Prompt —
Copy nothing from the entries below except the lines from the one containing "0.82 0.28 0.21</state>" through the one containing "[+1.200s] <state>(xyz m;", and copy those exactly.
Source data Start Marker
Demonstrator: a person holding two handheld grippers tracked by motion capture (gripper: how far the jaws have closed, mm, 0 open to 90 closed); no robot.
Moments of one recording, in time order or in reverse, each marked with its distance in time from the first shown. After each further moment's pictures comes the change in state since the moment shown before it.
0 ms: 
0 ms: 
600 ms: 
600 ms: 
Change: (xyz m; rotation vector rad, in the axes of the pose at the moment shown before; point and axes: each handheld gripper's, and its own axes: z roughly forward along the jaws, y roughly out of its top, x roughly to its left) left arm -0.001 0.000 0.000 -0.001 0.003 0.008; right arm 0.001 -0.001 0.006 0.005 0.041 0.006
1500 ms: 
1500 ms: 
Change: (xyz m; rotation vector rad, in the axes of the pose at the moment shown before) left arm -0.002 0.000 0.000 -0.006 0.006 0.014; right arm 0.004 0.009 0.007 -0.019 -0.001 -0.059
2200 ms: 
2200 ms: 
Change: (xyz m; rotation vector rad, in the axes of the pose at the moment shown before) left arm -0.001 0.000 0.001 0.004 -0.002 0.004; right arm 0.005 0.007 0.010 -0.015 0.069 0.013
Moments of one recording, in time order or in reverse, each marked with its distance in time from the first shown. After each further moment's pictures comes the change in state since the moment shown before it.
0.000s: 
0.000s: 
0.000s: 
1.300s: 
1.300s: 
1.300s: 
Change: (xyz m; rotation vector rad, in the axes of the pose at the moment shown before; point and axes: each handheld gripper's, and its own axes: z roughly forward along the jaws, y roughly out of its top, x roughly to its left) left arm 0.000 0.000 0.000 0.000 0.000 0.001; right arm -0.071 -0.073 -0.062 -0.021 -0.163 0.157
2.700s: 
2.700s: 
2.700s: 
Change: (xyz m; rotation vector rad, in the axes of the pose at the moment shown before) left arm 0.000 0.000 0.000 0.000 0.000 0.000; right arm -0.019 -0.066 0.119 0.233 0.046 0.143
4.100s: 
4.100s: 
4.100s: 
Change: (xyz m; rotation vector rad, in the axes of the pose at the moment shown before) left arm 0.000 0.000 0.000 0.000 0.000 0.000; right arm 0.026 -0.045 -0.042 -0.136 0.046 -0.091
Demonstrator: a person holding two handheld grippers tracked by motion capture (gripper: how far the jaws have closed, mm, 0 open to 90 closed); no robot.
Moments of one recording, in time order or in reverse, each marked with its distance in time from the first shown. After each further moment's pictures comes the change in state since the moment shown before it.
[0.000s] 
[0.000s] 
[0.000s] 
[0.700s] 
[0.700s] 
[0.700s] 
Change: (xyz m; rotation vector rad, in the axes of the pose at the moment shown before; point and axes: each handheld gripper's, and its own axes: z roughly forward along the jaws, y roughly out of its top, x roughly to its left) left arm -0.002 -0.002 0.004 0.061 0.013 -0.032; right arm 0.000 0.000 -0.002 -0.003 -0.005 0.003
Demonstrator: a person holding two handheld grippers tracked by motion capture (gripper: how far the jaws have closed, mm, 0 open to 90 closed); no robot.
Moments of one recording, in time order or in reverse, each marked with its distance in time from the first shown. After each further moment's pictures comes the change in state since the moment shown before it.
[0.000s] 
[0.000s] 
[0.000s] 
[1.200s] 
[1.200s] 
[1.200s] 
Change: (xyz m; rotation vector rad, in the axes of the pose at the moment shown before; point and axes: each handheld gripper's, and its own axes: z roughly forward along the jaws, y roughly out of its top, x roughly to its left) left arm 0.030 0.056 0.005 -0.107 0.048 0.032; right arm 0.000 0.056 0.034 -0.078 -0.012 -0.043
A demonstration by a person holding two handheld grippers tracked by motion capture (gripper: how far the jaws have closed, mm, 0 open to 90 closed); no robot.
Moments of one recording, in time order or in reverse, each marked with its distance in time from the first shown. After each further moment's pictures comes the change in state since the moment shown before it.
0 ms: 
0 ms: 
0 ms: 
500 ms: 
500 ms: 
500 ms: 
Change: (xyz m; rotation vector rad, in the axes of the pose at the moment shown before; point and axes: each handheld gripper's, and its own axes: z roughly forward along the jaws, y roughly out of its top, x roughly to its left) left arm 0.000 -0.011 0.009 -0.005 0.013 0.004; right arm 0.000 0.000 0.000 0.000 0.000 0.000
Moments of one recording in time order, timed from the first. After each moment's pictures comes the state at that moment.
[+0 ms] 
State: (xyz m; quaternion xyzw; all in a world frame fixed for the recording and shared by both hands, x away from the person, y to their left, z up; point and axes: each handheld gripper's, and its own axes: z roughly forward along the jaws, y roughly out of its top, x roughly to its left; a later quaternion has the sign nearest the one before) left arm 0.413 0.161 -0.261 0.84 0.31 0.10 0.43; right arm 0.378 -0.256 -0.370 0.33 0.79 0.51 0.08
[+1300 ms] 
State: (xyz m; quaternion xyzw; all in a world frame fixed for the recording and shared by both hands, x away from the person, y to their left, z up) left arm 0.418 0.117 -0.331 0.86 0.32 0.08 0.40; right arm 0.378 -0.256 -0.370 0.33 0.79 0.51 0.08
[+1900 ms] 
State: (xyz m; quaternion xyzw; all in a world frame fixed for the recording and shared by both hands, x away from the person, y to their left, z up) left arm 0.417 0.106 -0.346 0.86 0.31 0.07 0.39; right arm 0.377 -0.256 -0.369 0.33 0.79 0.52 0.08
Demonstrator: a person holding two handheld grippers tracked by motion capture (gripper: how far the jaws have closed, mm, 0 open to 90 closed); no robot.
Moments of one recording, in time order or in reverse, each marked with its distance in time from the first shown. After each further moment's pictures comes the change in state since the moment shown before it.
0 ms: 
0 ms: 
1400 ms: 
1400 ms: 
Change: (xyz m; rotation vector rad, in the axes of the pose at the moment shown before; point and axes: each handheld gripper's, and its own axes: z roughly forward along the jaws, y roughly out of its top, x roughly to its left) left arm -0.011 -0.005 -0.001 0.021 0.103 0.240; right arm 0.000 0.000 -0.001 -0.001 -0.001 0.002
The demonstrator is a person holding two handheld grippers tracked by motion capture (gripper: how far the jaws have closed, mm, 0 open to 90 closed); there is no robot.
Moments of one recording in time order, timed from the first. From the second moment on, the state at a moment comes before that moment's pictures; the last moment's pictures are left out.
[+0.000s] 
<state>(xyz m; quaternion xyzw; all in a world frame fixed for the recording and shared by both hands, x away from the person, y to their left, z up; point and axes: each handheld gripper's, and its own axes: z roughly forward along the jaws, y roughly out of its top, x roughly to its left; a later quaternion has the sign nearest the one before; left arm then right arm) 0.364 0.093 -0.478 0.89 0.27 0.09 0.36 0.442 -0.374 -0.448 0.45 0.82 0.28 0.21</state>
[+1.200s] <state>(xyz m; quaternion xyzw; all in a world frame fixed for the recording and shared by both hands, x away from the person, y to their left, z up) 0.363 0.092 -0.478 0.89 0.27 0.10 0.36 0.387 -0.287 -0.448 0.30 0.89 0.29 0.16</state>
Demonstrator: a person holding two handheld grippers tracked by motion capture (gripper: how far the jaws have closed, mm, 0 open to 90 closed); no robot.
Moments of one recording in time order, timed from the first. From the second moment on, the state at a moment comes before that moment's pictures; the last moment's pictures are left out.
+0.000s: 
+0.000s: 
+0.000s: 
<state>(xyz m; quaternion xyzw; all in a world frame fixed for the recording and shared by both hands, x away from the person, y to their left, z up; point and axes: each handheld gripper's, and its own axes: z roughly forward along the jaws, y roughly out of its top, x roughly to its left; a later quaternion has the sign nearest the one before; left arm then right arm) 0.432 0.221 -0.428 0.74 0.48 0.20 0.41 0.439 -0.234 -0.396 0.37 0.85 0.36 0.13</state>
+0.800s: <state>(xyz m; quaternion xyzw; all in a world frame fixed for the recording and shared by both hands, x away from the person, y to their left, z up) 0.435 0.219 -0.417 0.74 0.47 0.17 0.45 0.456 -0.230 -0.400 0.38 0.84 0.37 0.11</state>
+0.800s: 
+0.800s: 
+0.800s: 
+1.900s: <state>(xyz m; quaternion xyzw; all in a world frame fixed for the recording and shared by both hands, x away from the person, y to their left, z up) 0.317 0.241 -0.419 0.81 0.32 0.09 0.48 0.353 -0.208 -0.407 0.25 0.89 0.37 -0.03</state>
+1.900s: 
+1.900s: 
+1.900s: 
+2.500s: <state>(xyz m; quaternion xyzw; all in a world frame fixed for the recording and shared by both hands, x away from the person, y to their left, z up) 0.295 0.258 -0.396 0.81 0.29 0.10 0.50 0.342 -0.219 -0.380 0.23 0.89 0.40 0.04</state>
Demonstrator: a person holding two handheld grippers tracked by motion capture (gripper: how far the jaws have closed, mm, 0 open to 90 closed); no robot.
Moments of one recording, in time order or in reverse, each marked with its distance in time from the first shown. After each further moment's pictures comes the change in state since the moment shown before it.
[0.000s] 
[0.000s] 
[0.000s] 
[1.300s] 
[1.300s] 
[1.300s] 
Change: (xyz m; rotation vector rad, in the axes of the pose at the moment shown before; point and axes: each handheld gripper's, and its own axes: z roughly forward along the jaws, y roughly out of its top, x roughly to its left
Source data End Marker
Result of this task —
<state>(xyz m; quaternion xyzw; all in a world frame fixed for the recording and shared by both hands, x away from the person, y to their left, z up; point and axes: each handheld gripper's, and its own axes: z roughly forward along the jaws, y roughly out of its top, x roughly to its left; a later quaternion has the sign nearest the one before; left arm then right arm) 0.364 0.093 -0.478 0.89 0.27 0.09 0.36 0.442 -0.374 -0.448 0.45 0.82 0.28 0.21</state>
[+1.200s] <state>(xyz m; quaternion xyzw; all in a world frame fixed for the recording and shared by both hands, x away from the person, y to their left, z up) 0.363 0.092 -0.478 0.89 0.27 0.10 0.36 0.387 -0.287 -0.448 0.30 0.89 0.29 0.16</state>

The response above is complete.